The complete set of records should be given again verbatim.

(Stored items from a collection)

· · · · ·

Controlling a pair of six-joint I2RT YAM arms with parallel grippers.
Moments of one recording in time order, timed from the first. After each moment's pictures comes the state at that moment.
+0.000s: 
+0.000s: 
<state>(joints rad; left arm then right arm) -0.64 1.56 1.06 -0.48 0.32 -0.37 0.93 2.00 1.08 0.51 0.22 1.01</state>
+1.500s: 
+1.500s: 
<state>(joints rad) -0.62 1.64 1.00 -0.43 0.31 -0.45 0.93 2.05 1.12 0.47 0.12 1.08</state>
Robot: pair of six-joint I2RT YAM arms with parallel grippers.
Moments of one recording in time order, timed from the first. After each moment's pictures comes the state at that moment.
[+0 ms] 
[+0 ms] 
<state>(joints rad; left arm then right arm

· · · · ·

OUTPUT FOR THIS EXERCISE =>
Controlling a pair of six-joint I2RT YAM arms with parallel grippers.
Moments of one recording in time order, timed from the first. After each moment's pictures comes the state at that moment.
+0.000s: 
+0.000s: 
<state>(joints rad; left arm then right arm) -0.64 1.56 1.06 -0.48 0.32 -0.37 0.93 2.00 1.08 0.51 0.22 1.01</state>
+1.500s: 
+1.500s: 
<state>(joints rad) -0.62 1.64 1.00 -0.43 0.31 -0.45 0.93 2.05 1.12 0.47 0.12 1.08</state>
Robot: pair of six-joint I2RT YAM arms with parallel grippers.
Moments of one recording in time order, timed from the first. After each moment's pictures comes the state at that moment.
[+0 ms] 
[+0 ms] 
<state>(joints rad; left arm then right arm

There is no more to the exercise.